Threading a Four-Dimensional Needle

I’m following my colleagues’ footsteps (slowly but surely) in blogging about our experiences collaborating and developing the summer cMOOC of UNIV 200.  Among many other things (barring his disdain for Garamond), I share Jason Coats’s excitement for stretching conceptual space beyond our weekly group meetings to help continue mapping out what’s soon to come for the course.  I’m very lucky to be a part of a team of colleagues who care about enhancing student learning and engagement so much, and in unique ways.  So the more chances we get to see the intersecting and branching points of our work together, the better.

My goal for our work together on the cMOOC is to continue trying to find ways to engage students in the classroom: to get them to care about their work, independently and collectively, and to work together to make it happen.  It’s all-too-common that writing gets seen as something done in isolation with a fixed beginning and end, where the writer moves through all of the work alone, completes it, and moves on.  Drop the mic and walk away.  This is problematic for a course that privileges teaching the process of writing and getting students to understand the importance of this process when developing their own projects, both for the specific writing class (like UNIV200) and beyond. The problem, though, isn’t (necessarily) that such students aren’t engaging in a process of writing–they are. What’s at issue here is how process should be understood, and what it may be missing. Successful students can compile research and write fine essays while lacking any investment with the material, or the class itself, because they only want to get a grade and get out.  I’m sympathetic to this (it’s how I tried to operate in any stat class my entire life), and think that we have to be as instructors: some things just aren’t enjoyable for some people.   Though, we should try our best to teach process where investment in one’s own work and caring about other students’ projects are next to impossible to avoid: where students have every opportunity to always dig deeper into their work and can’t help but work together to see how and why they should, and how nothing is ever really finished because of it.

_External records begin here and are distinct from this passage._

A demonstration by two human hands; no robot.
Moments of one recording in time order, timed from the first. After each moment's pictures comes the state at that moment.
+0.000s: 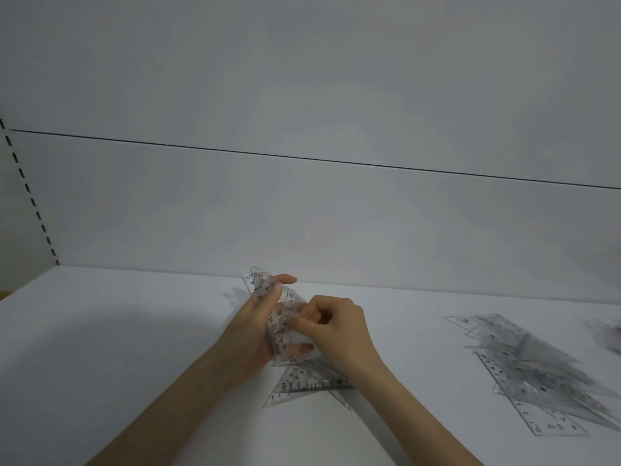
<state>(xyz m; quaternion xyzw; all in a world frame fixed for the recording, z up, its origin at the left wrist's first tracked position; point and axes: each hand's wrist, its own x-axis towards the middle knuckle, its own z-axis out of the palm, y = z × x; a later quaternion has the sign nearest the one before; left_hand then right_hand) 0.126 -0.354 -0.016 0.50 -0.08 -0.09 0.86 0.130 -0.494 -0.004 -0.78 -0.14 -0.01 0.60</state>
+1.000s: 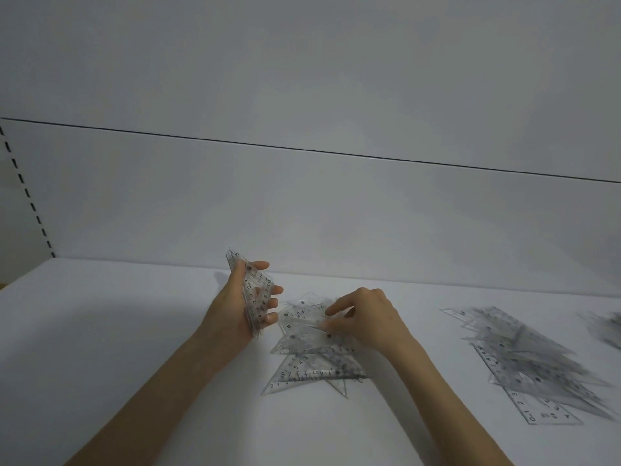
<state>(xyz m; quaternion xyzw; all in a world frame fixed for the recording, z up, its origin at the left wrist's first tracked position) 0.143 -0.340 -0.011 0.49 0.06 0.00 0.87 0.170 -0.541 -0.018 -0.95 -0.11 0.00 0.28</state>
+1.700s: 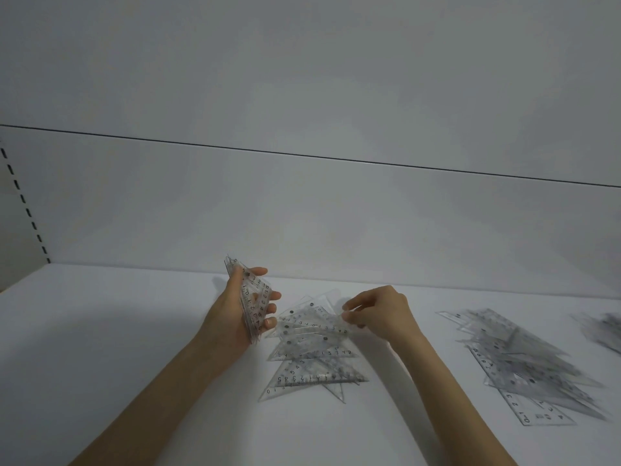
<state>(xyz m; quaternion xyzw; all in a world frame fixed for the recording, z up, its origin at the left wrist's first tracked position) 0.142 -0.342 -0.014 0.49 0.06 0.00 0.87 0.178 -0.564 -0.014 -0.90 0.02 0.02 0.44</state>
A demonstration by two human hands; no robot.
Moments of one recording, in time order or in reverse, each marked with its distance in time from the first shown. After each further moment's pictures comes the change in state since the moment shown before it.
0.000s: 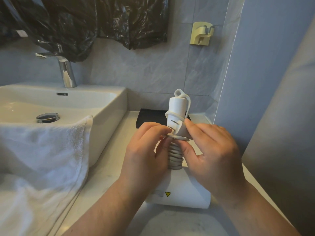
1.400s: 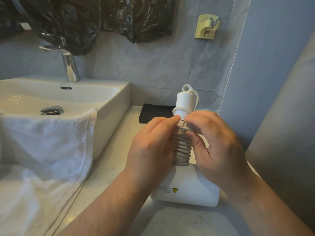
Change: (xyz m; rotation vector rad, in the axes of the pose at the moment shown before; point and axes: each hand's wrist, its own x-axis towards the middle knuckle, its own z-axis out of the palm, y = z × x) left_hand 0.003 0.005 0.001 0.095 -0.008 0.103; right_hand 0.003 0.004 -0.002 0.365 -0.129 0.007
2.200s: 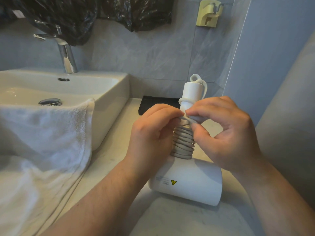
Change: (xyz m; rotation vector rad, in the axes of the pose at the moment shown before) left_hand 0.003 -0.003 0.002 -0.204 -0.015 -0.053; right_hand 0.010 -0.004 -0.014 0.089 0.055 0.088
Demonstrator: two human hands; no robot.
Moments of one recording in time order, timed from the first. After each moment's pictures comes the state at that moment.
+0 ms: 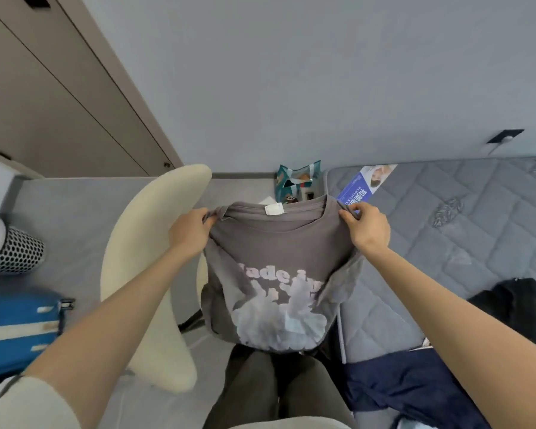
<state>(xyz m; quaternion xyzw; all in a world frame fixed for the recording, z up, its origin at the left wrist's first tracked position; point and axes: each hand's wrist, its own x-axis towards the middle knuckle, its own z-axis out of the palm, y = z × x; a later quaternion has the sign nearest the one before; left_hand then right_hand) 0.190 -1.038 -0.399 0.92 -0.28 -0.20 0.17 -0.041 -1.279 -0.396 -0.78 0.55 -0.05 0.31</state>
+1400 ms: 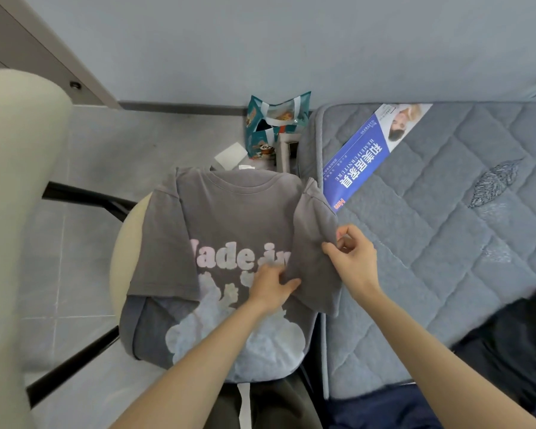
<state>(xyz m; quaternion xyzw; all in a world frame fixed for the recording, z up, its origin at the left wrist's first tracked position) 0.019 -1.176 -0.668 0.77 -0.18 -0.54 0.28 -0.069 -1.312 -0.624 -0.66 0.55 -0.07 0.51</state>
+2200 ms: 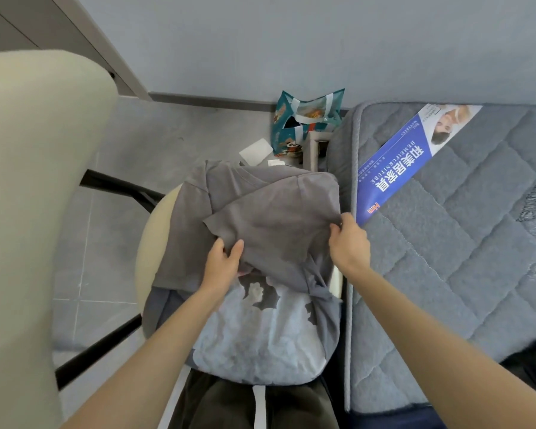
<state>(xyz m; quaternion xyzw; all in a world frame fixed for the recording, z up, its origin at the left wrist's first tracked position) 0.108 -1.110 -0.670 0.76 0.10 -0.43 0.48 -0.001 -1.299 -0.665 -0.74 0.57 0.12 0.33</state>
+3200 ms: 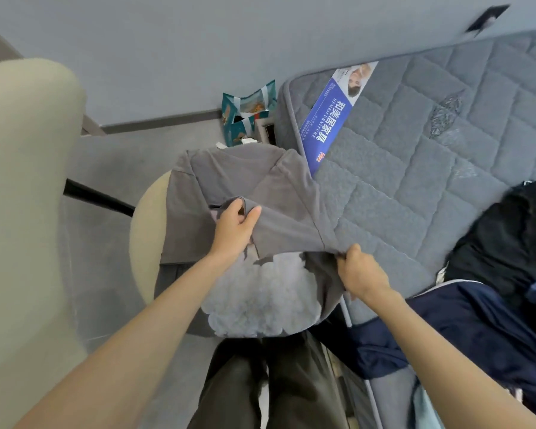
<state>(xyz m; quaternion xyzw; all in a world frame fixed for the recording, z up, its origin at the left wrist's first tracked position) 0.074 -1.114 -0.604 0.77 -0.21 -0.44 0.41 -0.150 -1.199 -0.596 -0.73 0.59 0.21 0.28</state>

I know that I am not saying anything others haven’t thought before.  Though, I am curious to find new ways to achieve this kind of climate in the classroom and figure out more on how the internet can allow for such collaboration and engagement.  Jason and I have had a lot of success using online tools in the classroom to augment student collaboration and progress this semester.  We were already collaborating  with our respective courses, though particular interests were sparked last summer when we began thinking about how we could gamify UNIV200 in an attempt to make it more engaging and interactive for students–an attempt to show how research and writing can be really cool.  We started drafting outlines of what a gamified UNIV200 could be, and how it could look online.  Important premises were that students had to select an initial initial topic of interest we established (created around disciplinary focuses), and that they would work in groups throughout given these shared interests (who picked what).  We started meeting with VCU’s Center for Teaching Excellence, particularly with Joyce Kincannon  and Stan Anamuah-Mensah, to workshop ideas and discuss possibly platforms/media worthwhile to pursue.   Our colleague Jennifer Roudabush quickly joined the group and we began talking about how specific tools could be used in a total online setting, as as well as how to best deliver course information to students.   After sketching major portions of the course given the expected assignments and outcomes, we realized that (1) the course we were designing had very little to do with gamification, and (2) everything we were doing could be implemented in a physical classroom.

This spring semester has been a go at how a lot of it could work.  More on some of those things in the days to come.

I will say now that, from this experience, it’s very clear that we can build classes for our students that get them to work together to forward everyone’s thinking.  Students can use online tools and spaces to simultaneously build and be resources for each other.  They can collectively compile sources and notes for research.  They can map out ideas in cohering webs rather than foundational lines.  They can engage in a process of continuous connecting, conversing, and questioning.

Hopefully with this and the work this summer, we can get students to understand that their work can always be something more: something four-dimensional that can pave the way for new students to follow.